Task to complete:
Leave out the images and return all the data word for word.
Stored data START
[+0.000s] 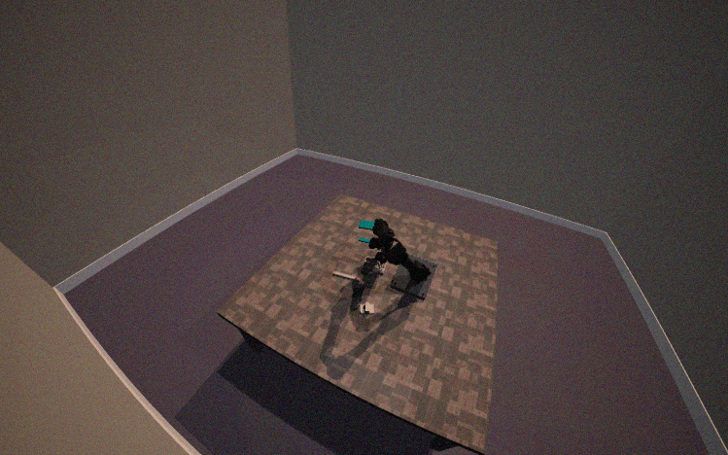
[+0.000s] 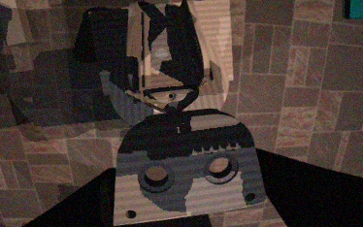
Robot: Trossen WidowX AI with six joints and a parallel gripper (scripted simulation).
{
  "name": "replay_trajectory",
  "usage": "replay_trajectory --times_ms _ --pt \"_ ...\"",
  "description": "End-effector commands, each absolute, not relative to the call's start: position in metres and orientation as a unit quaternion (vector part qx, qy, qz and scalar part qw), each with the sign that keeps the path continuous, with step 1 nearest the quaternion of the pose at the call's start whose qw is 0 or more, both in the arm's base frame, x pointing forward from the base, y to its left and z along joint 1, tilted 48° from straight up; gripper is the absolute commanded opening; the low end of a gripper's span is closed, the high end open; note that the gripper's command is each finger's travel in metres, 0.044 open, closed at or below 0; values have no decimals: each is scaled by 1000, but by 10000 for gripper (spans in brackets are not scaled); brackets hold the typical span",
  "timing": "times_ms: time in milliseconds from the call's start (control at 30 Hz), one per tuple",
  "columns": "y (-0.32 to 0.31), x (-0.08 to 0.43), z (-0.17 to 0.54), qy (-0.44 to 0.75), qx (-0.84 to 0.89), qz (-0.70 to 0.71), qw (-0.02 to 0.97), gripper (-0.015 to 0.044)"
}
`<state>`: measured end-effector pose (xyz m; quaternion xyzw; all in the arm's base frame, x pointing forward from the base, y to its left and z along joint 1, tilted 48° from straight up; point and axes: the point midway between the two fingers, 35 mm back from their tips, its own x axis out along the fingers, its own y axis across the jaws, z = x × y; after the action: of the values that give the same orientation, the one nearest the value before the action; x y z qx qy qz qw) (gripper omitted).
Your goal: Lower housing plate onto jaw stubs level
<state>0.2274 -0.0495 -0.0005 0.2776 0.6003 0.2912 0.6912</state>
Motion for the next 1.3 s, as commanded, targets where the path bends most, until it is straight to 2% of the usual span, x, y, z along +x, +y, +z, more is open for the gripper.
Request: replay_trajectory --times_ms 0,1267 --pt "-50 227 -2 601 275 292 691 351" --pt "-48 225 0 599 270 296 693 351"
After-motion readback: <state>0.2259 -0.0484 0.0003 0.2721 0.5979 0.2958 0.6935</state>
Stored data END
Task solution:
[+0.000s] 
[+0.000s] 
Robot: Trossen WidowX AI with six joints and a parallel gripper (scripted simulation).
{
  "name": "replay_trajectory",
  "usage": "replay_trajectory --times_ms _ --pt \"_ ...\"",
  "description": "End-effector commands, each absolute, not relative to the call's start: position in metres and orientation as a unit quaternion (vector part qx, qy, qz and scalar part qw), each with the sign that keeps the path continuous, with step 1 nearest the quaternion of the pose at the call's start whose qw is 0 or more, both in the arm's base frame, x pointing forward from the base, y to its left and z along joint 1, tilted 48° from straight up; gripper is the absolute commanded opening; the low end of a gripper's span is closed, the high end open; note that the gripper's command is each finger's travel in metres, 0.044 open, closed at or below 0; values have no decimals: each is scaled by 1000, but by 10000 for gripper (spans in brackets are not scaled); brackets hold the typical span",
  "timing": "times_ms: time in milliseconds from the call's start (control at 30 Hz), one per tuple",
  "columns": "y (-0.32 to 0.31), x (-0.08 to 0.43), z (-0.17 to 0.54), qy (-0.44 to 0.75), qx (-0.84 to 0.89), qz (-0.70 to 0.71), qw (-0.02 to 0.97), gripper (-0.015 to 0.044)"
}
`<state>`: measured end-effector pose (xyz m; quaternion xyzw; all in the arm's base frame, x pointing forward from the base, y to its left and z along joint 1, tilted 48° from straight up; point and axes: the point midway between the two fingers, 35 mm back from their tips, its own x axis out along the fingers, its own y axis across the jaws, z = x × y; after the action: of the values that give the same orientation, the one nearest the value before the action; x y z qx qy qz qw) (gripper omitted).
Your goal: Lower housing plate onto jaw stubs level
<state>0.2274 -0.0495 -0.0005 0.2776 0.6003 0.2912 0.6912</state>
Motion for the next 1.3 s, as commanded, targets where the path bends most, until it is straight to 2% of the usual span, x, y, z along +x, +y, +z, more is open for the gripper.
Request: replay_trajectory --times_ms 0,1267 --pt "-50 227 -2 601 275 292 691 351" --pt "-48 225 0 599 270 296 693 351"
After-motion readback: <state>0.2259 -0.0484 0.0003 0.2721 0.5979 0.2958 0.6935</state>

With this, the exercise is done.